Every countable ordinal is realized as a Cantor-Bendixon rank of a closed set . The Cantor-Bendixon derivative X' of set X of reals (or in any topological space) is obtained by casting out isolated points. The rank of X is the number of steps required until a set is reached having no isolated points. The integers in R have rank 1; a convergent sequence has rank 2; a convergent sequence of convergent sequences has rank 3, and so on. The finite ranks are easy to construct by induction. One can continue transfinitely to produce a set with any ordinal rank.
Cantor's back-and-forth proof that any two countable endless dense linear orders are isomorphic generalizes to the transfinite, for any two structures of size κ having a collection of partial isomorphisms with the <κ back-and-forth property. This idea is related to the model-theoretic notion of saturation, and is a fundamental method in model theory.
Your question asks for examples of finite induction that extend to the transfinite but do not trivialize when doing so. But perhaps a more common situation with transfinite induction is the dual situation, where an argument that is trivial for finite instances, but becomes nontrivial in the transfinite.

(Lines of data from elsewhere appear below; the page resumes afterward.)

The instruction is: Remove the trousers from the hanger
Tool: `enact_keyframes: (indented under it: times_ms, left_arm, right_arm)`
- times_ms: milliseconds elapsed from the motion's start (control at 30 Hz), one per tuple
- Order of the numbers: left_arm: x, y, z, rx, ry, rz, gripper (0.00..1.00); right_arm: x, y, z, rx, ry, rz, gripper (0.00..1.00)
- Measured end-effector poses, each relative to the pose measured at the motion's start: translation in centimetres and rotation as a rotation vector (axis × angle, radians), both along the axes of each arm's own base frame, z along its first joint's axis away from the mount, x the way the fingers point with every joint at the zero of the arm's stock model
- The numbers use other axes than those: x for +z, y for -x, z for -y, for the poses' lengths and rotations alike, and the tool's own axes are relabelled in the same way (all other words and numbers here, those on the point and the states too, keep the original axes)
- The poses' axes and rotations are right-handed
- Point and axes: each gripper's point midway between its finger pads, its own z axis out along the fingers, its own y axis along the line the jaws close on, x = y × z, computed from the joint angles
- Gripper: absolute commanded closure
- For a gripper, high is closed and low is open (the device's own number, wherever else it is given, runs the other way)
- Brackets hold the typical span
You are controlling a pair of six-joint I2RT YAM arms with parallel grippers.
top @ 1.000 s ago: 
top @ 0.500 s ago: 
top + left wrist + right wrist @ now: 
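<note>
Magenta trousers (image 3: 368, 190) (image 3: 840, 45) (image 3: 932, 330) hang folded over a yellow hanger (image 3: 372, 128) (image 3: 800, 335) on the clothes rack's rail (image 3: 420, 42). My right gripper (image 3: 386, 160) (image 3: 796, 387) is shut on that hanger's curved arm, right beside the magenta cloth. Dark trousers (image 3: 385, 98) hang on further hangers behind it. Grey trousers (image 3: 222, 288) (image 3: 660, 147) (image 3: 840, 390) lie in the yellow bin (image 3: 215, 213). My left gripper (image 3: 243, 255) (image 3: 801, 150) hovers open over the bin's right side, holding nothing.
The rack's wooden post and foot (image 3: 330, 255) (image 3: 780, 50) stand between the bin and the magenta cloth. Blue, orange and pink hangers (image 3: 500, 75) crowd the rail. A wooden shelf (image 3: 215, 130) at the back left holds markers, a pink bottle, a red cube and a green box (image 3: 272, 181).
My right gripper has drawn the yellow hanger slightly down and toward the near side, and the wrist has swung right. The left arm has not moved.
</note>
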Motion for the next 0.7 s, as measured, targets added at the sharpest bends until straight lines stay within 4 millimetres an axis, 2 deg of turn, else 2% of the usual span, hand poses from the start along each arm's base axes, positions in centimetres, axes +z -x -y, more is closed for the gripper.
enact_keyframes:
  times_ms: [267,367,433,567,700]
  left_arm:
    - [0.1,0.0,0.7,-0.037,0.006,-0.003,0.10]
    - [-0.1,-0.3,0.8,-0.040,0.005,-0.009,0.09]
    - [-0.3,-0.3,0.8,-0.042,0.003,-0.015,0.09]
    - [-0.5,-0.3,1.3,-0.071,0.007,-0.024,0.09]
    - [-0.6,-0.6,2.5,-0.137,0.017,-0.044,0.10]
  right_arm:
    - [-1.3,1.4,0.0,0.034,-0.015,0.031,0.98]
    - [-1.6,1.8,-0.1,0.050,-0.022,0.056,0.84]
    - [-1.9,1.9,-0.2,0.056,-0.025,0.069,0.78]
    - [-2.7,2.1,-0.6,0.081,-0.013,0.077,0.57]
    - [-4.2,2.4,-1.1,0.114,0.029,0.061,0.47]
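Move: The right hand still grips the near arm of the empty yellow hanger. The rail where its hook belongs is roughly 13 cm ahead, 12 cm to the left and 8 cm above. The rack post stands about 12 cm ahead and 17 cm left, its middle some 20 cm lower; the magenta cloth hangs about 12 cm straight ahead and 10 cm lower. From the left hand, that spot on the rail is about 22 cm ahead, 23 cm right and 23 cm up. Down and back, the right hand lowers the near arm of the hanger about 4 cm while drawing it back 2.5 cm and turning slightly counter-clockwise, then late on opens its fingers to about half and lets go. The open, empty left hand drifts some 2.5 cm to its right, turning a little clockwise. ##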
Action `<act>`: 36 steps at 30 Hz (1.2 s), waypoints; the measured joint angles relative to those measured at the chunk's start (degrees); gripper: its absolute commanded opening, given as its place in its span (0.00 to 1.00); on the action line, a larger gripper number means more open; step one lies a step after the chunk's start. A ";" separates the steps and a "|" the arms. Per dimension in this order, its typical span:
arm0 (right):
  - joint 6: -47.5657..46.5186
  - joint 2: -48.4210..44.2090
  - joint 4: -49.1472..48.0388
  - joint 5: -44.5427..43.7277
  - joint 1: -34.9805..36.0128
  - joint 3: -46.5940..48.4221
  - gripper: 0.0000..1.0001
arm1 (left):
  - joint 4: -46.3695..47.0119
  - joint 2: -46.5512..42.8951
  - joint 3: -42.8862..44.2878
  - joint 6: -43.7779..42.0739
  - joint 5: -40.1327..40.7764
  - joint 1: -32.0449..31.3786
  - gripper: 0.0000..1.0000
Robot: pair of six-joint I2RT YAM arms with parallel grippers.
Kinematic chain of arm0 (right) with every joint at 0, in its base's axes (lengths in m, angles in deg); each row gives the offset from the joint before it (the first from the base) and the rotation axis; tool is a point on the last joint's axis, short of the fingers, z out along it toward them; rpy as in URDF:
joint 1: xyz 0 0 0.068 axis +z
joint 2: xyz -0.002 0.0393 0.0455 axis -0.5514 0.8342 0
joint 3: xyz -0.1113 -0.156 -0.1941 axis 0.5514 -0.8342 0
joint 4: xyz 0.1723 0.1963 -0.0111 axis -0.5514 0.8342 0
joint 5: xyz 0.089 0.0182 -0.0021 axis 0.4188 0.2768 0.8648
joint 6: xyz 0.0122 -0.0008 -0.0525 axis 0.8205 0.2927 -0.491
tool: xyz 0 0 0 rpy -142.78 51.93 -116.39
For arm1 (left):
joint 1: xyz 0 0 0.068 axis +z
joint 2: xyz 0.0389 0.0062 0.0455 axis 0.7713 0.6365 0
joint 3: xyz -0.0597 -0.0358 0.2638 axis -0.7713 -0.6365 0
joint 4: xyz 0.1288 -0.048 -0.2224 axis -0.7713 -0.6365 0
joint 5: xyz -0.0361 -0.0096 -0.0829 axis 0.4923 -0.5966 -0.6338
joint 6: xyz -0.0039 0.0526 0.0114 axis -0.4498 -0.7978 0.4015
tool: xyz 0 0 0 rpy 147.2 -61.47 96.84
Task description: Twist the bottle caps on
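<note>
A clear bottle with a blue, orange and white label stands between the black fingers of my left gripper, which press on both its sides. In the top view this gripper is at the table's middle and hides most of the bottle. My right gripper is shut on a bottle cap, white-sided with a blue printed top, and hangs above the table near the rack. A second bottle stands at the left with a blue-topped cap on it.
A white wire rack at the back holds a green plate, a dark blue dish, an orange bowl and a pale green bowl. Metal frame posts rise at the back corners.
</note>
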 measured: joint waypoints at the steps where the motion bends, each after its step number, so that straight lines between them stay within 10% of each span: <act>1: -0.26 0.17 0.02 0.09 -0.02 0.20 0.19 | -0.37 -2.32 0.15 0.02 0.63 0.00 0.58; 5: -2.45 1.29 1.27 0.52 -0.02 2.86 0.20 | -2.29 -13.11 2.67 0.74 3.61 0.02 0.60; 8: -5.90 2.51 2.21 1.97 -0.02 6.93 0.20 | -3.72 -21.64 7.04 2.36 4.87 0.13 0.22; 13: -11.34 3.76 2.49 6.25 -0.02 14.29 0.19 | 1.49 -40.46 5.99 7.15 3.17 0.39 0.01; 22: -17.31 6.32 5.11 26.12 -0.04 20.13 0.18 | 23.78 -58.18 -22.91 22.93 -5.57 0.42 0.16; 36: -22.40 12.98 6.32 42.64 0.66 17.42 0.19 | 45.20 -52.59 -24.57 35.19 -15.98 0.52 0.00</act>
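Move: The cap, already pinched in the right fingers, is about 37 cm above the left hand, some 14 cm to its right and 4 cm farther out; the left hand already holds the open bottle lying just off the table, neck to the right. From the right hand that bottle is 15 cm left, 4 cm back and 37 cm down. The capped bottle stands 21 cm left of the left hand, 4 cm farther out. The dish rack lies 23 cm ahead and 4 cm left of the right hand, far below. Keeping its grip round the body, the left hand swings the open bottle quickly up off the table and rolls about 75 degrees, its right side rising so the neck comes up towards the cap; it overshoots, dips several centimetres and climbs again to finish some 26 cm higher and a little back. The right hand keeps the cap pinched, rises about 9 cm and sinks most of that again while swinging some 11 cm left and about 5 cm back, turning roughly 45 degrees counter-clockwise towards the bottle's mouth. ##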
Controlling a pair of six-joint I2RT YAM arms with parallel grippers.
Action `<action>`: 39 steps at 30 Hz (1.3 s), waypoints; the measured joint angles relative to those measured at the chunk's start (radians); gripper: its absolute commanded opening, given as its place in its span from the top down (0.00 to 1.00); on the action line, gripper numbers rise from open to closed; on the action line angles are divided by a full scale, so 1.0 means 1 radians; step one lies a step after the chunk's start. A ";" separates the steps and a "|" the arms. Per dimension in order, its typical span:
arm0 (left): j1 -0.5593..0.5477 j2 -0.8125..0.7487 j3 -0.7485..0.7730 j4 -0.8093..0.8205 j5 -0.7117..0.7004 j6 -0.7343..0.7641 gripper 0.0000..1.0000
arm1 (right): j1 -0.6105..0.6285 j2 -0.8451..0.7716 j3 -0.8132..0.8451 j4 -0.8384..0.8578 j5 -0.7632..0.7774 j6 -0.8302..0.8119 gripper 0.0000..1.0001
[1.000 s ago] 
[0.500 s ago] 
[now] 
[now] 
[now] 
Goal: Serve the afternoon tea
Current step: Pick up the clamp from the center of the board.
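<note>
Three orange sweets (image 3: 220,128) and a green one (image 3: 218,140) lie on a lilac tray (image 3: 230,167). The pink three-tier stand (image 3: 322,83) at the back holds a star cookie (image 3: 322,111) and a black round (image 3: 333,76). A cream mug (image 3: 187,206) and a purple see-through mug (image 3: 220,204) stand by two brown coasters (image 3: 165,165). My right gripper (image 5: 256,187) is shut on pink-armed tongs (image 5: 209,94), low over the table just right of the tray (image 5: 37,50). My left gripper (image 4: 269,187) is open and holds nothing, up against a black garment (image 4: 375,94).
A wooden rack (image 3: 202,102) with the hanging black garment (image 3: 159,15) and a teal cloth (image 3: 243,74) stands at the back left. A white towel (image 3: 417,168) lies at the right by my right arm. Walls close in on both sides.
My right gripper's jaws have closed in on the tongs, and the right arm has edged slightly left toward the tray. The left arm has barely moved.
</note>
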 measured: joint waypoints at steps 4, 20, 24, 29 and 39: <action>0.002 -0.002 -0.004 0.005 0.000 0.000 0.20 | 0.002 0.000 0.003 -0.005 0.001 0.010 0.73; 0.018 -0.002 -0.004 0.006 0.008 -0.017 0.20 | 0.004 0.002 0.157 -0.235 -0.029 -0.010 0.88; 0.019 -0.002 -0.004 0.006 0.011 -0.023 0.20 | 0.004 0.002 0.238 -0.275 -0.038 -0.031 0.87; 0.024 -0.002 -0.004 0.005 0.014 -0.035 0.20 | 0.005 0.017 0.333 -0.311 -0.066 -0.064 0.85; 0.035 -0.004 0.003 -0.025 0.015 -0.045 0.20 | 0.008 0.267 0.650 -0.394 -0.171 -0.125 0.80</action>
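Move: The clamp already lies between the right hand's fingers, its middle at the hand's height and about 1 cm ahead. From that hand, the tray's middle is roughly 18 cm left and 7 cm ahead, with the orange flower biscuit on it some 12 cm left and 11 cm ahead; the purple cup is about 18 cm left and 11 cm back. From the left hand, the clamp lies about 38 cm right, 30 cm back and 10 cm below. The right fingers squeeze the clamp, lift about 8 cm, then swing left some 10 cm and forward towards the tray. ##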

For example:
Every countable well ordering embeds into the rational order. This is trivial for finite orders, but can be proved for countable ordinals by transfinite induction. (But actually, one can prove generally that any countable linear order embeds into Q, building the embedding by finite recursion on the enumeration of the order.)
Every well ordering is rigid, in the sense that it has no nontrivial order automorphisms. This is trivial for finite orders, but can be proved by transfinite induction by looking at the least element to be moved.
More generally, every transitive set is rigid. This and many other arguments in set theory proceed by proving that there can be no ∈ minimal counterexample, and such arguments can be viewed as proofs by transfinite induction on the Levy rank of the set.
Finally, let me make a distinction between using mathematical induction to prove a statement, and using mathematical recursion to carry out a mathematical construction. The difference is that the result of recursion is a mathematical object, rather than a proof of a statement. Many finite recursions extend naturally into the transfinite.
The construction of the collection HF of all hereditary finite sets proceeds by starting with the empty set, and iterating the power set operation. The transfinite continuation of this simply collects everything together with a union at limit stages, and continues taking the power set at limit stages. The result is the Levy hierarchy Vα of all sets (or of all well-founded sets).
One can iteratively add one to finite numbers, to get the next larger cardinal number. Continuing transfinitely, one produces the transfinite cardinals Alephα. Similarly, the cardinals Bethα result from iterating the exponential operation Bethα+1 = 2Bethα.
There are many others.